**Work required:** What you return must match the listing word for word.

**Dataset content:**
-=-=-
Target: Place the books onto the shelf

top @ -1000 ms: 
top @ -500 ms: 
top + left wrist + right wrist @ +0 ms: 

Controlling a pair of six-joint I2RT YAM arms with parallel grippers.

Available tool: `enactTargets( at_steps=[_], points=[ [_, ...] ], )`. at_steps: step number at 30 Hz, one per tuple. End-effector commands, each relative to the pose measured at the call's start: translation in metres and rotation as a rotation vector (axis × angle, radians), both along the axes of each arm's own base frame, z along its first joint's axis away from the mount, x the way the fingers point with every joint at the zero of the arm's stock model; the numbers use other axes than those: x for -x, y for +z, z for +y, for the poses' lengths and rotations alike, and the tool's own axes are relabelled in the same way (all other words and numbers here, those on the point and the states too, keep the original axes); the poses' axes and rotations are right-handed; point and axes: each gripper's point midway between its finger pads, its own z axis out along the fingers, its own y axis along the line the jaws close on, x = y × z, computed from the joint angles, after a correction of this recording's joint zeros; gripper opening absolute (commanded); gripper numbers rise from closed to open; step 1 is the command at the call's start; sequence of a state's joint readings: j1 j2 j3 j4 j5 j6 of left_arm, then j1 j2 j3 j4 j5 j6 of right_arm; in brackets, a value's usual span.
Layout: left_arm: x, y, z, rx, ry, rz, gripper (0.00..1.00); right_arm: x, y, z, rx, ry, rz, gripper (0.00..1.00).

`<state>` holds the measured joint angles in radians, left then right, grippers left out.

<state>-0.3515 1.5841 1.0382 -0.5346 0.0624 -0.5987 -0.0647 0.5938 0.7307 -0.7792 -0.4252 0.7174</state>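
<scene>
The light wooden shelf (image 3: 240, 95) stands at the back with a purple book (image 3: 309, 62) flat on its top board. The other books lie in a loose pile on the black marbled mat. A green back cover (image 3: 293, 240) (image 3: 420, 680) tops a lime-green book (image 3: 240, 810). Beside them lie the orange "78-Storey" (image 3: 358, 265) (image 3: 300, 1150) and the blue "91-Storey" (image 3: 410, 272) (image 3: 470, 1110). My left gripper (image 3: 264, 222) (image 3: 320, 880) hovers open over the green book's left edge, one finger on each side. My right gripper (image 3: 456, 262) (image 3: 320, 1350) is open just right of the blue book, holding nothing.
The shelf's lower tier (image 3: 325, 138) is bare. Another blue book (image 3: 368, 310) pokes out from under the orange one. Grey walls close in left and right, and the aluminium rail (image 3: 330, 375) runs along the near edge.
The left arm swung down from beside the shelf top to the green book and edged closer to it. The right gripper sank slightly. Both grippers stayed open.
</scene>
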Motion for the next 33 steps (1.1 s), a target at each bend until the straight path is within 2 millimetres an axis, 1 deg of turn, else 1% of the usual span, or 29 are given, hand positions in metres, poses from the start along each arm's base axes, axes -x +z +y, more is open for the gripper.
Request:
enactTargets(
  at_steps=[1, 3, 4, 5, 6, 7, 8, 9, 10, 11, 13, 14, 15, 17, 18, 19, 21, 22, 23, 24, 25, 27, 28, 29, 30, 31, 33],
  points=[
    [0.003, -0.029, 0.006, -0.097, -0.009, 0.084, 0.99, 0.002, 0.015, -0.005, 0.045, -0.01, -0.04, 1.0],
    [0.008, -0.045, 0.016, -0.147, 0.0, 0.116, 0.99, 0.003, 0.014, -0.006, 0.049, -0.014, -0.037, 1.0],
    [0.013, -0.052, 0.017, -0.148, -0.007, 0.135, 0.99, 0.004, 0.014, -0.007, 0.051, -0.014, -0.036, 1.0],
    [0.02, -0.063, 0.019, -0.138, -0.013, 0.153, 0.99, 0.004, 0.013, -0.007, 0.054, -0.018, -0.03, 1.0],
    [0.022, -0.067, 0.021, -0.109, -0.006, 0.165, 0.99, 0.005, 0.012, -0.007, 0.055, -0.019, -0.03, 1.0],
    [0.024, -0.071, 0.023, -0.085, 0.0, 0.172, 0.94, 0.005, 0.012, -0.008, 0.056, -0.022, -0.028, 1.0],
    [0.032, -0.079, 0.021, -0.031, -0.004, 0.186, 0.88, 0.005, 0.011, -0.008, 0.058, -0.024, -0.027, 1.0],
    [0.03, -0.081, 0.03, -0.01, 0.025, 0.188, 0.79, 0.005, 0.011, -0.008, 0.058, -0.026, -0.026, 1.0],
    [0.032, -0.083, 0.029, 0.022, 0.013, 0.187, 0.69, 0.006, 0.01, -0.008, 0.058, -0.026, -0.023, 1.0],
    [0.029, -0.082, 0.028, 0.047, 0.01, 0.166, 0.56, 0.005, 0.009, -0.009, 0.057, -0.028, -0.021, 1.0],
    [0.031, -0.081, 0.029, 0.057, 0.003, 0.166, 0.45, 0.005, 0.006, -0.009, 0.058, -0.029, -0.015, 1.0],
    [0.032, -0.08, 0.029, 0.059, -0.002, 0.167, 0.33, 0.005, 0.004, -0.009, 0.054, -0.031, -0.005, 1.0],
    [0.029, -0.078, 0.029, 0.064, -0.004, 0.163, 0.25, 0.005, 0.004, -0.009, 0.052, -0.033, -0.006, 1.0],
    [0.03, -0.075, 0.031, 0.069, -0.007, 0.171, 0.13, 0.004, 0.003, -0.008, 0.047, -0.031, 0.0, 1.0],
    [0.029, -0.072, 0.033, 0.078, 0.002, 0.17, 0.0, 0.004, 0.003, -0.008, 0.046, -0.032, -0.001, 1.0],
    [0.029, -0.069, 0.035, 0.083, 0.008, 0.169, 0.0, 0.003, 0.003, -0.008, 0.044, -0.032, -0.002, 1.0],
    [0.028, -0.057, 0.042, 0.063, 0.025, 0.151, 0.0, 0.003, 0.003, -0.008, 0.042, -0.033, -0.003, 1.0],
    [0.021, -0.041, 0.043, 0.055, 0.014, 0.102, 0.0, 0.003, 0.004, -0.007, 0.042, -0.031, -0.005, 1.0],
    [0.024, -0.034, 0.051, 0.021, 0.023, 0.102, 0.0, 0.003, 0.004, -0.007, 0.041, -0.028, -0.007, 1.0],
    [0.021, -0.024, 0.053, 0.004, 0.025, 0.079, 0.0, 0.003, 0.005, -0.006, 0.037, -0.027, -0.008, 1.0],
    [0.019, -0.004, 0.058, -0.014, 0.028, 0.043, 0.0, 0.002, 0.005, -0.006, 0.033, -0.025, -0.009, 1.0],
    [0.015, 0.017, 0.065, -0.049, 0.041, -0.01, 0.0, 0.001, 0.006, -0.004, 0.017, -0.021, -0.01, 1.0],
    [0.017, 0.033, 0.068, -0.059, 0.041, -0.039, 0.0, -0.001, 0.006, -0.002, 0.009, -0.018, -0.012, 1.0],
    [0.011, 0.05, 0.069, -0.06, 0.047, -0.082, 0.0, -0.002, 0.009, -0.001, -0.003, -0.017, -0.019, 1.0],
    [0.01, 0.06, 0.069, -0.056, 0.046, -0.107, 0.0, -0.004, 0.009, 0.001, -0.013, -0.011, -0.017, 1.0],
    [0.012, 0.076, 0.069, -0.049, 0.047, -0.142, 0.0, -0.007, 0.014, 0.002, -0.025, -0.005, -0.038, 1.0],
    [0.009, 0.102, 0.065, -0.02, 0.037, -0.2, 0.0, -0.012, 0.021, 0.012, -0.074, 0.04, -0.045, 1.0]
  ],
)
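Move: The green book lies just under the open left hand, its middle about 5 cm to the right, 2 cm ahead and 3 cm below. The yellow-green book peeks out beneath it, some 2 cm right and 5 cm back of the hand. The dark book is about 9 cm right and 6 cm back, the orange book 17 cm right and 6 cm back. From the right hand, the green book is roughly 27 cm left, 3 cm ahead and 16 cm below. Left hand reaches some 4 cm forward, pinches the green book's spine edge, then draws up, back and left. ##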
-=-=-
**Result:**
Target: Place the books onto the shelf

top @ -1000 ms: 
top @ -500 ms: 
top + left wrist + right wrist @ +0 ms: 

Controlling a pair of six-joint I2RT YAM arms with parallel grippers.

Available tool: `enactTargets( at_steps=[_], points=[ [_, ...] ], )`. at_steps: step number at 30 Hz, one per tuple. End-effector commands, each relative to the pose measured at the call's start: translation in metres and rotation as a rotation vector (axis × angle, radians), both along the axes of each arm's own base frame, z along its first joint's axis away from the mount, x the way the fingers point with every joint at the zero of the arm's stock model; the numbers use other axes than those: x for -x, y for +z, z for +y, for the poses' lengths and rotations alike, and the tool's own axes are relabelled in the same way (all other words and numbers here, those on the point and the states too, keep the original axes); the poses' axes and rotations are right-handed; point and axes: each gripper's point midway between its finger pads, its own z axis out along the fingers, its own y axis along the line the jaws close on, x = y × z, computed from the joint angles, after a correction of this recording's joint zeros; gripper opening absolute (commanded); gripper numbers rise from closed to open; step 1 is the command at the call's start; sequence of a state's joint readings: j1 j2 j3 j4 j5 j6 of left_arm, then j1 j2 j3 j4 j5 j6 of right_arm; in brackets, a value's usual span.
Layout: left_arm: x, y, z, rx, ry, rz, gripper (0.00..1.00); right_arm: x, y, z, rx, ry, rz, gripper (0.00..1.00).

`<state>` holds the measured joint angles in radians, left then right, grippers left out.

<state>-0.3515 1.5841 1.0382 -0.5346 0.0624 -0.5987 -0.0647 0.5938 0.7307 -0.7792 -0.4252 0.7174</state>
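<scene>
The light wooden shelf (image 3: 240, 95) stands at the back with a purple book (image 3: 309, 62) flat on its top board. The other books lie in a loose pile on the black marbled mat. A green back cover (image 3: 293, 240) (image 3: 420, 680) tops a lime-green book (image 3: 240, 810). Beside them lie the orange "78-Storey" (image 3: 358, 265) (image 3: 300, 1150) and the blue "91-Storey" (image 3: 410, 272) (image 3: 470, 1110). My left gripper (image 3: 264, 222) (image 3: 320, 880) hovers open over the green book's left edge, one finger on each side. My right gripper (image 3: 456, 262) (image 3: 320, 1350) is open just right of the blue book, holding nothing.
The shelf's lower tier (image 3: 325, 138) is bare. Another blue book (image 3: 368, 310) pokes out from under the orange one. Grey walls close in left and right, and the aluminium rail (image 3: 330, 375) runs along the near edge.
The left arm swung down from beside the shelf top to the green book and edged closer to it. The right gripper sank slightly. Both grippers stayed open.
</scene>
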Motion for the next 33 steps (1.1 s), a target at each bend until the straight path is within 2 millimetres an axis, 1 deg of turn, else 1% of the usual span, or 29 are given, hand positions in metres, poses from the start along each arm's base axes, axes -x +z +y, more is open for the gripper.
Request:
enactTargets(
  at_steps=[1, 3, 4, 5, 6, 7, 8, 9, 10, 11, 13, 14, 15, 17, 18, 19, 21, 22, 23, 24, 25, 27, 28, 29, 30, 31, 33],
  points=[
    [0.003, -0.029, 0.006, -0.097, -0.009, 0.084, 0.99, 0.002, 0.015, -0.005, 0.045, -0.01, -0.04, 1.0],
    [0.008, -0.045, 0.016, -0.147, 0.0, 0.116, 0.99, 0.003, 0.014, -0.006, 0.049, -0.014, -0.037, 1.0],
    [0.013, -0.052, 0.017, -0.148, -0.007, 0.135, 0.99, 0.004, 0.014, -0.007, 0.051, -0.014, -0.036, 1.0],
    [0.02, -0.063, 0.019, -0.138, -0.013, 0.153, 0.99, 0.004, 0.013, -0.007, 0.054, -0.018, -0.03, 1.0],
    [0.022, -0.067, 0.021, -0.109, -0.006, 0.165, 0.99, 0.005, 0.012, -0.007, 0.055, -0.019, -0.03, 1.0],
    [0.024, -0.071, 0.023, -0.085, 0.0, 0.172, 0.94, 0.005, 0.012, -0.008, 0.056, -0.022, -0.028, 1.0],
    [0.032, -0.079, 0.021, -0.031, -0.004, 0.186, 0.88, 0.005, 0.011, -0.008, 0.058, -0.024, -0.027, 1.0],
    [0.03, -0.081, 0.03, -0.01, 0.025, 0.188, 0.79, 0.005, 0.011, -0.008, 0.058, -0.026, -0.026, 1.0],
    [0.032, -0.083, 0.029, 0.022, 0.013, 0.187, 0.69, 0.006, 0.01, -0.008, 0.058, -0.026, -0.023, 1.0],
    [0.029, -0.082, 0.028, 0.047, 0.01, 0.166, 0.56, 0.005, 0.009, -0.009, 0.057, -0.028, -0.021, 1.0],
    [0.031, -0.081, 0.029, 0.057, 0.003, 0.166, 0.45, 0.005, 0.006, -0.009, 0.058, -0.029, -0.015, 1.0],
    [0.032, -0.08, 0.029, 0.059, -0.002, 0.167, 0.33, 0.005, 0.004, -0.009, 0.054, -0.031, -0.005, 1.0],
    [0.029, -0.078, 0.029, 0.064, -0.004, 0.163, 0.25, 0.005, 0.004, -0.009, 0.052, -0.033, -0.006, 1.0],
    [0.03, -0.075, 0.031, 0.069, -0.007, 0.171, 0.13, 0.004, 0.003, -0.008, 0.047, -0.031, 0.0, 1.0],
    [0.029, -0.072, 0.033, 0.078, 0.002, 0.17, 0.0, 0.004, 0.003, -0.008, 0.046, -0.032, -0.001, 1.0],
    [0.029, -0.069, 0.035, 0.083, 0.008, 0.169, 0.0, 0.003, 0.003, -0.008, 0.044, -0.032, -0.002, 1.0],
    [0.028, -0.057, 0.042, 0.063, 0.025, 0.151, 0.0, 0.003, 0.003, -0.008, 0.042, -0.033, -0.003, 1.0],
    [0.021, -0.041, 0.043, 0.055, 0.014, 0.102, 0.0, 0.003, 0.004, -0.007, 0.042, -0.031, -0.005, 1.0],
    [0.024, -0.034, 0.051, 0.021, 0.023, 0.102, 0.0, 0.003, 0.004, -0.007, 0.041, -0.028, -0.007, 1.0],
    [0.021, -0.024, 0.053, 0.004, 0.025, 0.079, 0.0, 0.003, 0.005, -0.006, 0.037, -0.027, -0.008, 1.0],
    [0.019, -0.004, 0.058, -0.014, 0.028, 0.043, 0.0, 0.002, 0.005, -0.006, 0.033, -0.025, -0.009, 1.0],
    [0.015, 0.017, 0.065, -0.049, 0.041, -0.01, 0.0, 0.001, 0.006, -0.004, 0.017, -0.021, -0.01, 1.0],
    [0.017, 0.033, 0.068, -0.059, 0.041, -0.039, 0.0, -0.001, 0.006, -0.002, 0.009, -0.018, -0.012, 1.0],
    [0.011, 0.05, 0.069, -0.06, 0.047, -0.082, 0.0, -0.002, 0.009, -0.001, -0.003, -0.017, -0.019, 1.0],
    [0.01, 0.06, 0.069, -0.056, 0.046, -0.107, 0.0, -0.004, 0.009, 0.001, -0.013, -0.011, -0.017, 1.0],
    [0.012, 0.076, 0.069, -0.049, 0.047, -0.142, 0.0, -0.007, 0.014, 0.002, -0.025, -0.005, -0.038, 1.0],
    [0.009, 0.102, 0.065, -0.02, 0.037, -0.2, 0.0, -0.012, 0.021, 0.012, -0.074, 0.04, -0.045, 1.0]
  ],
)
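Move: The green book lies just under the open left hand, its middle about 5 cm to the right, 2 cm ahead and 3 cm below. The yellow-green book peeks out beneath it, some 2 cm right and 5 cm back of the hand. The dark book is about 9 cm right and 6 cm back, the orange book 17 cm right and 6 cm back. From the right hand, the green book is roughly 27 cm left, 3 cm ahead and 16 cm below. Left hand reaches some 4 cm forward, pinches the green book's spine edge, then draws up, back and left. ##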

This concludes the response.